Do you have C bindings in your code? One thing to watch out for is that OCaml 5 does not support naked pointers. Code using naked pointers in OCaml 4 should be updated for OCaml 5. There is a naked pointer checker available as an opam compiler switch on OCaml 4 to identify naked pointers in your code.
If not, this may be a bug in the compiler.
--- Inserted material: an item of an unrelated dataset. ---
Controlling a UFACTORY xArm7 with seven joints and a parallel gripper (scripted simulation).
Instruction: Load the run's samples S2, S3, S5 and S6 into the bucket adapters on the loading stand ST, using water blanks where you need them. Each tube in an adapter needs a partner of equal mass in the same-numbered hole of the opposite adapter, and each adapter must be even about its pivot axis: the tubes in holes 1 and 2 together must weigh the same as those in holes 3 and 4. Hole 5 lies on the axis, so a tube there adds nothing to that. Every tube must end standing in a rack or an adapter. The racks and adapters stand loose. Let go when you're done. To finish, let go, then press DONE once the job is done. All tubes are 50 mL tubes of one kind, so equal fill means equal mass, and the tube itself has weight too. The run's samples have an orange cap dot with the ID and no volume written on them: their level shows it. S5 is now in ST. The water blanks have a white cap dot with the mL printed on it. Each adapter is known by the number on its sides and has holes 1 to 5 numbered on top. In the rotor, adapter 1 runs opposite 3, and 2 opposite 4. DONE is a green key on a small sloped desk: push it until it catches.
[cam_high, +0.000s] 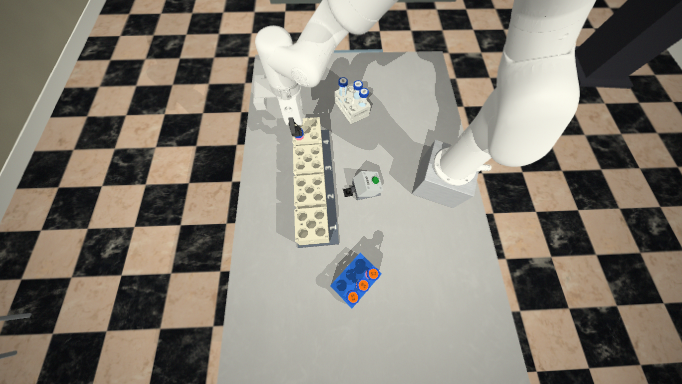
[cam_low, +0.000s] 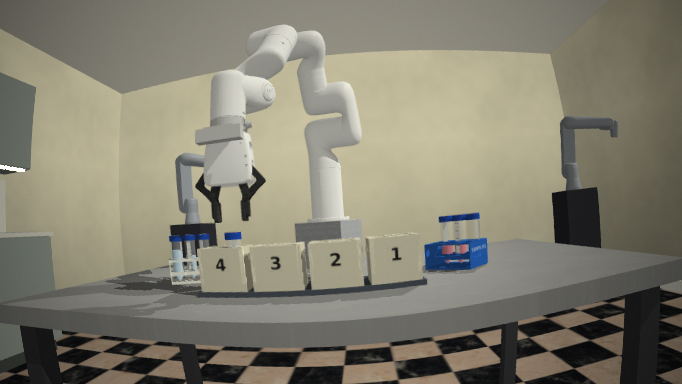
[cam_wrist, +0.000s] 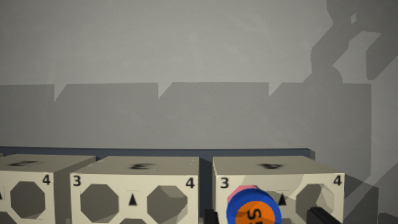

Please can you make an issue on OCaml GitHub repo with a reproduction case.
To add to @kayceesrk’s good suggestion, there is an unknown number (but AFAIR greater than a dozen) of packages on opam that use naked pointers but have been marked as compatible with OCaml 5, and which show up as green in the CI.
I posted below a simple method to see if one idiom which creates naked pointers is present inside your dependencies (adapted for opam, but it adapts to other packaging method):
The usefulness of the compile-time option to detect possible naked pointers at runtime (badly named nnp “checker”) seems relative.
Thank you everyone for your help.
I finally tried to install OCaml 4.14.1 with the nnp-checker. Unfortunately it didn’t find anything when I ran my program on different test cases.
I investigated more by looking at all the occurrences of Obj in my code. When I removed one of its occurences everything worked again with OCaml 5.1. This occurence was Obj.field (Obj.repr 0L) 0.
I do not really understand what is wrong with this code and why it would create a naked pointer. Thus I did some tests to try to understand what can happen in my case. I copy paste the results of my experimentation with OCaml 5.1
OCaml version 5.1.0
Enter #help;; for help.
# Obj.is_block (Obj.repr 0L);;
- : bool = true
# Obj.tag (Obj.repr 0L);;
- : int = 255
# Obj.size (Obj.repr 0L);;
- : int = 2
# Obj.field (Obj.repr 0L) 0;;
Erreur de segmentation (core dumped)
The toplevel results are the same with OCaml 5.0 even if my code doesn’t crash in this case. Did I missed some changes in the representation of the Int64 in Ocaml 5?
Is your program still building correctly with 5.0 - in particular, are the dependencies definitely identical when you compile with 5.1 (same versions of all opam packages). Is the code public?
Unfortunately my code is not public and I am not sure to have enough time to bisect…
The value 0L is an int64 value, which is represented by a Custom_tag object (the tag being 255).
- : int = 255
The first field of the custom tag object is a pointer to a C structure holding the custom operations for that type. See
The code Obj.field (Obj.repr 0L) 0 gets this first field. The result of this expression is indeed a naked pointer (pointer outside of the OCaml heap). The OCaml 5 top-level tries to print it and crashes. OCaml 4 is aware of naked pointers and just prints <abstr> instead.
Not sure what the code Obj.field (Obj.repr 0L) 0 is supposed to do in your original code. Depending on what you were trying to do, there are easy ways around this.